When I was younger, upon arriving in another province when visiting extended family members, the response to the inevitable question “How was the flight?” always resulted in my parents announcing “It was a (insert number here) bag trip!” – referring to the number of sick bags I’d used. Cue mortification.
I’m not quite sure when or why it started. My parents took me on airplanes when I was quite young, but the first flight I really remember was one to Toronto for my uncle’s wedding when I was in elementary school. I got nauseous, I got sick, and it was awful. Ever since then, flying gets me worked up, which turns into anxiety, which turns into physical illness.
The problem with experiencing travel anxiety is that I love to travel! I love adventuring, wanderlusting, and immersing myself into the culture and experiences of new places. It’s the physical act of travelling that I have a problem with. Over the last few years, I’ve been slowly trying to overcome my travel anxiety. I’m not sure if it will ever fully go away, but I’ve found a few things that seem to help me work through it.
This may work for some people and not for others, but I have a prescription for anti-anxiety medication that I will take the night before travelling if I feel a panic attack coming on, or about an hour before the flight. It eases the knot in my stomach, and makes me a bit drowsy which is perfect for overnight flights.
About 30 – 45 minutes before boarding the flight, I find a quiet corner near the departure gate and meditate for 15 minutes. This involves breathing evenly, acknowledging my thoughts and releasing them, and repeating a personal mantra. I’ve only tried this for the past few flights that I’ve been on, but I find it immensely helpful for releasing stress from my nervous system and calming my mind.
A recent addition to this routine is the action of rubbing a smooth stone in my fingers repeatedly while I’m on the plane. The repetition of turning the stone over in my hands gives my mind something else to focus on.
The location of my seat on the plane is pretty important. I feel most comfortable sitting in a window seat, where I can curl up against the side of the plane. The closer I am to the front of the plane, the faster I can get on and off of it. If there’s an option to pay more to sit at the front of the plane and have a bit more leg room, I’ll do it every time.
Having an iPod stocked full of music that can drown out the surrounding airplane noise is important.

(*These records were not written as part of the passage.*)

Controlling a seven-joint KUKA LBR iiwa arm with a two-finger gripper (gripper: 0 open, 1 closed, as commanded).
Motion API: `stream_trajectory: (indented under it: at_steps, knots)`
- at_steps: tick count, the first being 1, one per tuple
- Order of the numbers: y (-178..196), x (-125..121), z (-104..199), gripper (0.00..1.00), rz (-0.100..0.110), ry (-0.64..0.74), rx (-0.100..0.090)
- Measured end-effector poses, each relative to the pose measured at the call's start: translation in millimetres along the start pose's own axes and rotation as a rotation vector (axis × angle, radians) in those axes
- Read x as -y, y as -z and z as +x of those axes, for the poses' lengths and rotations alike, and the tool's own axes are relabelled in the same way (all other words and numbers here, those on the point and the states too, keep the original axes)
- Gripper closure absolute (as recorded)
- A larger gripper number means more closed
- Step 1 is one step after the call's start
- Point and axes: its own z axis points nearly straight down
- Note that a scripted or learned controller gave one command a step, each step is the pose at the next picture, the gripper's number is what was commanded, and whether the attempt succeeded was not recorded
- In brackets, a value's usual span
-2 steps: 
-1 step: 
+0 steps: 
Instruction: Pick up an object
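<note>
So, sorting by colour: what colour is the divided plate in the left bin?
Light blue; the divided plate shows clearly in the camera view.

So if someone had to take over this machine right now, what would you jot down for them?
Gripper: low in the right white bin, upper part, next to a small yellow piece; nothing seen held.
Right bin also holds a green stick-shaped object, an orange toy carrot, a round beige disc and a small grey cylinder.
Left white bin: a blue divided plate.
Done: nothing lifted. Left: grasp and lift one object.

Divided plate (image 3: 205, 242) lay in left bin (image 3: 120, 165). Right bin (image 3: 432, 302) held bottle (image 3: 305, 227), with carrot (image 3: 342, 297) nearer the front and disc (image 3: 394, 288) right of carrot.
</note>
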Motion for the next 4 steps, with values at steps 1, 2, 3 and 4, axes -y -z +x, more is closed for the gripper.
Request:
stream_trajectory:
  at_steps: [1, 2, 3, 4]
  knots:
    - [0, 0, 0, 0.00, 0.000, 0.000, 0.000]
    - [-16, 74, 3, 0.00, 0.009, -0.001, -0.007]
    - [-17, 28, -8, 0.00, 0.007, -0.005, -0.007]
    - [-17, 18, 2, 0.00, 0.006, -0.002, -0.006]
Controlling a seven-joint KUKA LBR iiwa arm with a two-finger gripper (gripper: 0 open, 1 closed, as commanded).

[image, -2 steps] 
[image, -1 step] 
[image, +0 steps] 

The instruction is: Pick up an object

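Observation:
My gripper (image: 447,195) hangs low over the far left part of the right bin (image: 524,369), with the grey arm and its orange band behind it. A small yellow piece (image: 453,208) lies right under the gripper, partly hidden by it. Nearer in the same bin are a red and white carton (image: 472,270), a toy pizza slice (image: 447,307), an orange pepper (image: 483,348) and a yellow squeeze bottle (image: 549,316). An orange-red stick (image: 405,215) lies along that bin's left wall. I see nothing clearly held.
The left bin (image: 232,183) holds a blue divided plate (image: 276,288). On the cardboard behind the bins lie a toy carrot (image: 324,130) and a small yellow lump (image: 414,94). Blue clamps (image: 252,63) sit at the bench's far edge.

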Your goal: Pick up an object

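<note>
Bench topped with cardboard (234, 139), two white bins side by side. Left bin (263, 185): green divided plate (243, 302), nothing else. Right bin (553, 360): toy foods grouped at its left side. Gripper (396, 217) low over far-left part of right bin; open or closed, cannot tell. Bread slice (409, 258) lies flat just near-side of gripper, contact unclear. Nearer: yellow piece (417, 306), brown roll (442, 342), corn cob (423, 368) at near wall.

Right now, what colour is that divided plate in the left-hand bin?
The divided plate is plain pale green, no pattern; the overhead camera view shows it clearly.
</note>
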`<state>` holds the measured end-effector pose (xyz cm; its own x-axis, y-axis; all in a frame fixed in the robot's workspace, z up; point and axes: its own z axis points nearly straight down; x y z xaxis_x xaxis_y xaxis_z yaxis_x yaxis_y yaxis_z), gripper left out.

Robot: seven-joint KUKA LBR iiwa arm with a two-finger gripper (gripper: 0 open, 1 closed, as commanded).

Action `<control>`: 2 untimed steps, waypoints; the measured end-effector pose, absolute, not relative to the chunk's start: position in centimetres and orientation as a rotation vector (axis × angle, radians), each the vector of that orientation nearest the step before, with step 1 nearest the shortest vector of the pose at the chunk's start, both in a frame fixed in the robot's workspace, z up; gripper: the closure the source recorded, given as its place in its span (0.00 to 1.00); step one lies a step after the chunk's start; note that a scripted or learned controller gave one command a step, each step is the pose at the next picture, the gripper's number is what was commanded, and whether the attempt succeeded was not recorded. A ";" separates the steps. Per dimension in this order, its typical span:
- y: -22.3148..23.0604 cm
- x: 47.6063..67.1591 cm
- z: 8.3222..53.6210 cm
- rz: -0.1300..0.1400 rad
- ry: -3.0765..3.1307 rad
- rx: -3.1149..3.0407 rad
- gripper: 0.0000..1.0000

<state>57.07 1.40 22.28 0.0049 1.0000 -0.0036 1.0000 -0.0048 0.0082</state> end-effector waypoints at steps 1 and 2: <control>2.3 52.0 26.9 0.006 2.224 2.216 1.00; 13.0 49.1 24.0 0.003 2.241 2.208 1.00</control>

I can’t read on airplanes, and I don’t really watch movies or TV. Instead, I count down the hours left on the plane ride by comparing it to the number of music albums I need to listen to. For overnight flights I prefer soothing and calming music like Sufjan Stevens, Feist, Ingrid Michaelson, Jose Gonzales and The Lumineers. For daytime flights I like a mix of indie electronica like Phantogram, Sylvan Esso, Made in Heights and Alt-J. It’s a good way of focusing my attention on something other than my surroundings.
I’m not one to travel in skinny jeans and stilettos. I wear loose-fitting tops and pants with stretch, and I always bring extra layers like a jacket, a light sweater, a scarf, and a little pair of socks tucked in my purse for when my feet inevitably start freezing. The jacket and scarf also work as a pillow when I get sleepy. Clothing that feels comfortable gives me one less thing to be anxious about. There’s nothing worse than wearing an uncomfortable outfit in an uncomfortable situation.
I’ve been trying to travel more often and build up to longer flight times with the hopes that I’ll be able to stomach a flight over to Europe next year. I started with 1-2 hour flights to British Columbia, then 3-4 hour flights to Ontario, Arizona and California, then 5-6 hour flights to Mexico. I figure if I can get through a 6 hour flight home from Mexico, then a 6 hour flight over to Iceland and a short flight from there to Europe will feel like a breeze. So far so good!
Confession time: I’ve never flown solo before. I’ve always been with my husband Nathan, a family member, a school mate, or a friend. Sitting beside someone who I know when I’m flying is a big deal. It makes me feel calm, and it gives me a hand to squeeze during turbulence!
I actually just booked my first solo flight ever, and I’m excited and terrified all at once. I’ll be travelling from Edmonton to Vancouver to attend BlogPodium 2015 in September, with a group of friends flying into Vancouver from different cities. It’s a girls trip, so I’m leaving my husband at home. I feel like this will be a big step in building travel confidence.